Copy each line of the records that includes "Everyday".

── Data for review ──

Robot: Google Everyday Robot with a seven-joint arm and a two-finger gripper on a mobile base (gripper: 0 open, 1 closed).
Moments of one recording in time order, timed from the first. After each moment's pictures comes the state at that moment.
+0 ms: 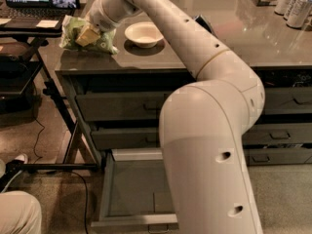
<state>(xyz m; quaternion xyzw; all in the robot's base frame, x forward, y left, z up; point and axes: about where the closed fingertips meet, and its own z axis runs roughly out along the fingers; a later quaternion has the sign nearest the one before) 0.782 0.218 0.909 -0.65 0.59 0.18 0.44</state>
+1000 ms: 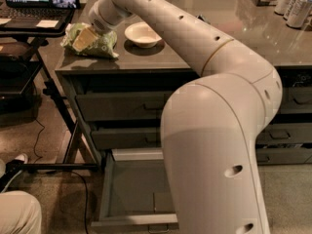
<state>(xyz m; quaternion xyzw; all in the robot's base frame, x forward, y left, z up) 0.797 0.208 0.899 -0.54 0.71 0.15 0.42</state>
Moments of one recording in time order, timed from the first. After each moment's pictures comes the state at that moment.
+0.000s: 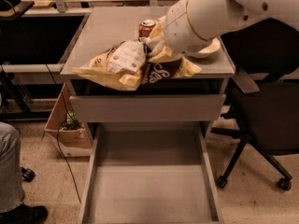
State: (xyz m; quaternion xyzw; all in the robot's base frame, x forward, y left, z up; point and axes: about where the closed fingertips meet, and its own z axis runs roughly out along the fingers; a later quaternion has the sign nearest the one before) arm 0.554 -0.010 0.983 -0.74 0.54 -0.01 0.41
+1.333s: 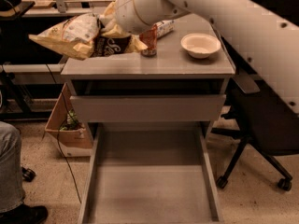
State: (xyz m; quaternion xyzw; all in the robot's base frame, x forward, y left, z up) arm 0.660 0.110 0.997 -0.72 0.47 0.02 0.51
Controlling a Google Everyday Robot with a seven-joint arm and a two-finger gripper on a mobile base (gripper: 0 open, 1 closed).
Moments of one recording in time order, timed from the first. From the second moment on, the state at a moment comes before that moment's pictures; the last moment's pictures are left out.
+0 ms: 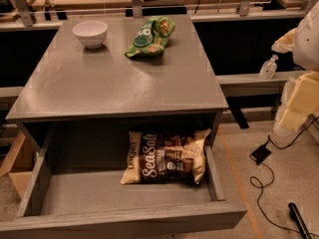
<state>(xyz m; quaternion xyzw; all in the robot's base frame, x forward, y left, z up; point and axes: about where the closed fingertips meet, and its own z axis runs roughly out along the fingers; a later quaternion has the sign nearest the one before) 0.438 -0.216 0.978 -0.60 0.78 -0.04 0.16</state>
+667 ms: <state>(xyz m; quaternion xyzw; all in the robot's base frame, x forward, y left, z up) 0.430 -0.203 0.949 -0.60 0.78 -0.01 0.16</state>
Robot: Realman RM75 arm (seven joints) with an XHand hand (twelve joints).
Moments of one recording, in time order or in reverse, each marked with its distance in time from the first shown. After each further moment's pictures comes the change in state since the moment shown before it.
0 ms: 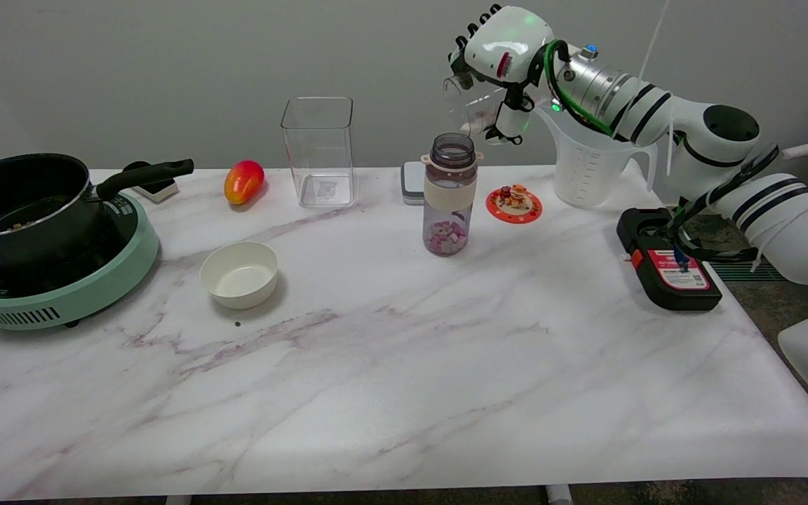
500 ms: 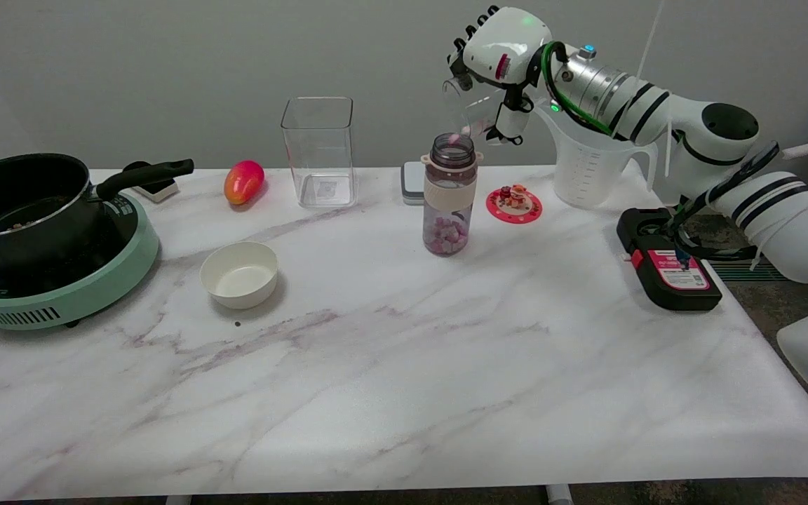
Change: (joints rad) arm 0.007 -0.002 -0.001 -0.003 -0.035 0.009 0.010
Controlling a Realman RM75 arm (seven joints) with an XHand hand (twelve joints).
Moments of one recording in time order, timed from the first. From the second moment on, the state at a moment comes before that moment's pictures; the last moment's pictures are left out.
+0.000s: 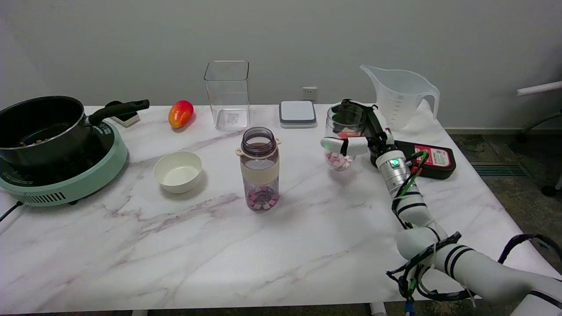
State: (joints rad) arm 0.27 -1.14 -1.98 0.79 0.77 0.87 1.25
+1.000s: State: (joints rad) arm 0.27 -1.03 -1.91 1.25 0.59 0.54 0.79
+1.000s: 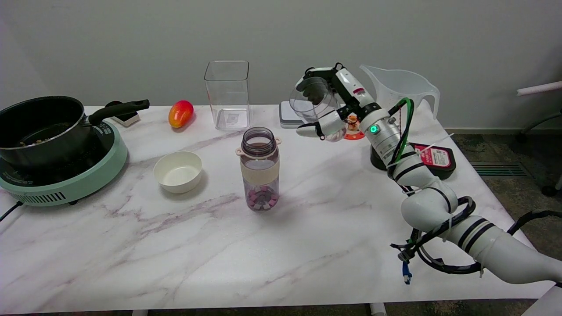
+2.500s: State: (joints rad) arm 0.06 -1.00 -1.75 1.80 0.42 0.15 0.45
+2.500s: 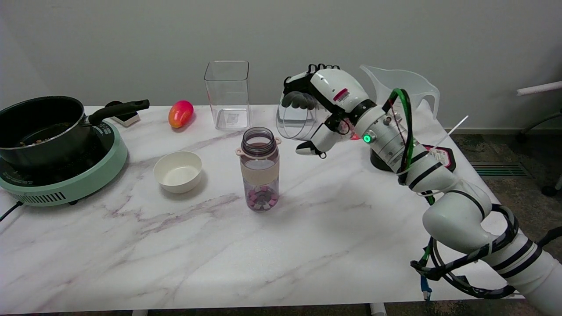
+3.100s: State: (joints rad) arm 0.16 -0.99 -1.82 1.77 0.35 0.05 0.45
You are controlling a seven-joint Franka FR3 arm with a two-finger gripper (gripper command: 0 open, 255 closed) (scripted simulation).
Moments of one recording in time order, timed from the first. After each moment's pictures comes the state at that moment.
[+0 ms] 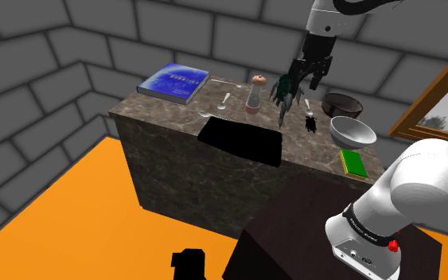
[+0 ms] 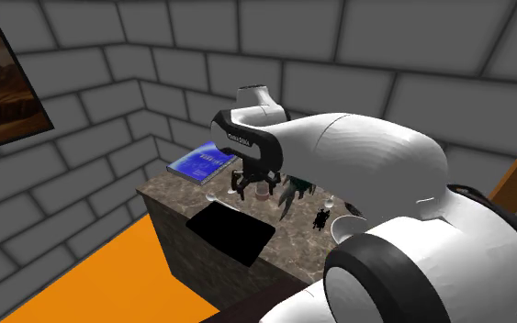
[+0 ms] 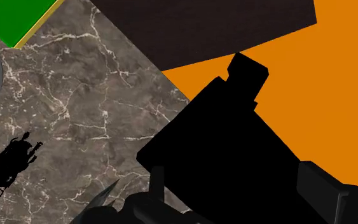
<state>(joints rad) 0.00 -0.56 -0.10 -2.37 -0.05 1.72 0.15</state>
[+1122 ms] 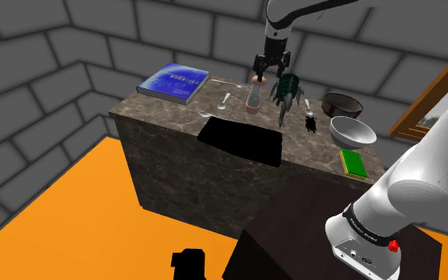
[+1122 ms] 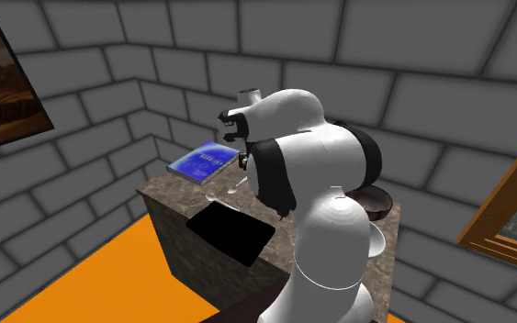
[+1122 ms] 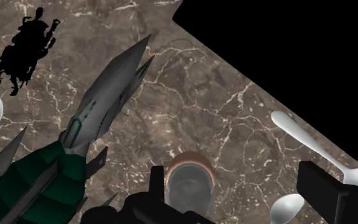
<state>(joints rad) -0.06 0.07 -0.17 -1.91 -0.10 1.93 0.17</state>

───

§ Completed exercise
Robot: Google Everyday Robot with a seven-joint arm and a two-finger gripper on a mobile base (gripper: 0 open, 1 closed).
Controlling a Google Everyday Robot with a seven-joint arm and a two-finger gripper on a mobile base (gripper: 0 open, 1 closed).

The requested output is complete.